While neural networks (NNs) have a large potential as goal-oriented controllers for Cyber-Physical Systems, verifying the safety of neural network based control systems (NNCSs) poses significant challenges for the practical use of NNs -- especially when safety is needed for unbounded time horizons. One reason for this is the intractability of NN and hybrid system analysis. We introduce VerSAILLE (Verifiably Safe AI via Logically Linked Envelopes): The first approach for the combination of differential dynamic logic (dL) and NN verification. By joining forces, we can exploit the efficiency of NN verification tools while retaining the rigor of dL. We reflect a safety proof for a controller envelope in an NN to prove the safety of concrete NNCS on an infinite-time horizon. The NN verification properties resulting from VerSAILLE typically require nonlinear arithmetic while efficient NN verification tools merely support linear arithmetic. To overcome this divide, we present Mosaic: The first sound and complete verification approach for polynomial real arithmetic properties on piece-wise linear NNs. Mosaic lifts off-the-shelf tools for linear properties to the nonlinear setting. An evaluation on case studies, including adaptive cruise control and airborne collision avoidance, demonstrates the versatility of VerSAILLE and Mosaic: It supports the certification of infinite-time horizon safety and the exhaustive enumeration of counterexample regions while significantly outperforming State-of-the-Art tools in closed-loop NNV.
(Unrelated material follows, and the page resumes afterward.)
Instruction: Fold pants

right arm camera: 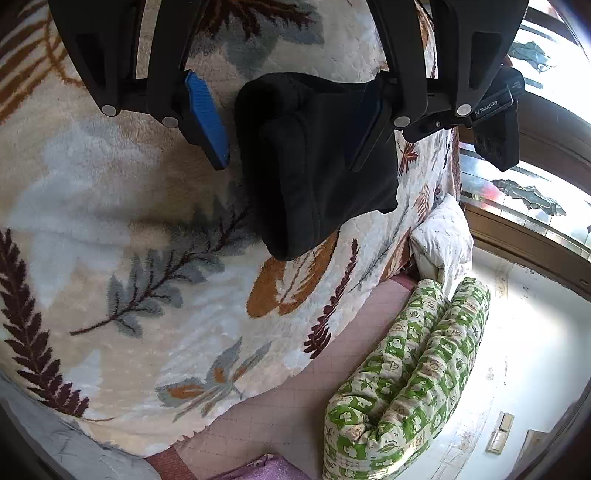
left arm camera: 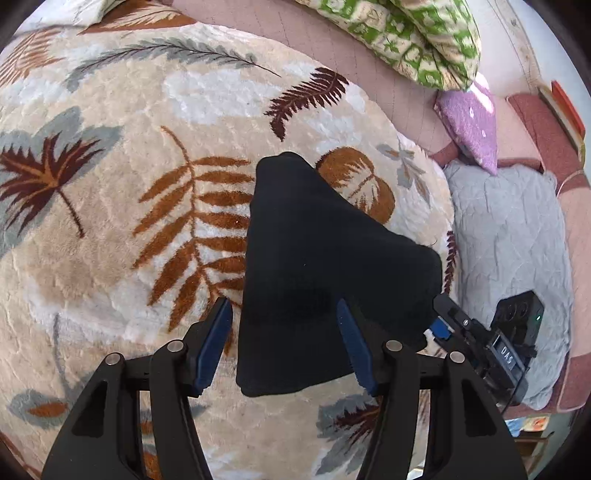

翻译：尽管神经网络作为信息物理系统的目标导向控制器具有巨大潜力，但验证基于神经网络的控制系统（NNCS）的安全性对神经网络的实际应用提出了重大挑战——特别是当需要无限时间域内的安全性时。其原因之一是神经网络与混合系统分析的难解性。我们提出VerSAILLE（通过逻辑关联包络实现可验证安全人工智能）：首个将微分动态逻辑（dL）与神经网络验证相结合的方法。通过协同作用，我们既可利用神经网络验证工具的高效性，又能保持dL的严格性。我们将控制器包络的安全证明映射到神经网络中，从而在无限时间域上证明具体NNCS的安全性。VerSAILLE产生的神经网络验证属性通常需要非线性算术，而高效的神经网络验证工具仅支持线性算术。为弥合这一鸿沟，我们提出Mosaic：首个针对分段线性神经网络上多项式实算术属性的完备可验证方法。Mosaic将线性属性的现成验证工具提升至非线性场景。对自适应巡航控制与空中碰撞避免等案例的评估表明，VerSAILLE与Mosaic具有多功能性：它们支持无限时间域安全认证与反例区域的穷举枚举，同时在闭环神经网络验证中显著超越现有最新工具。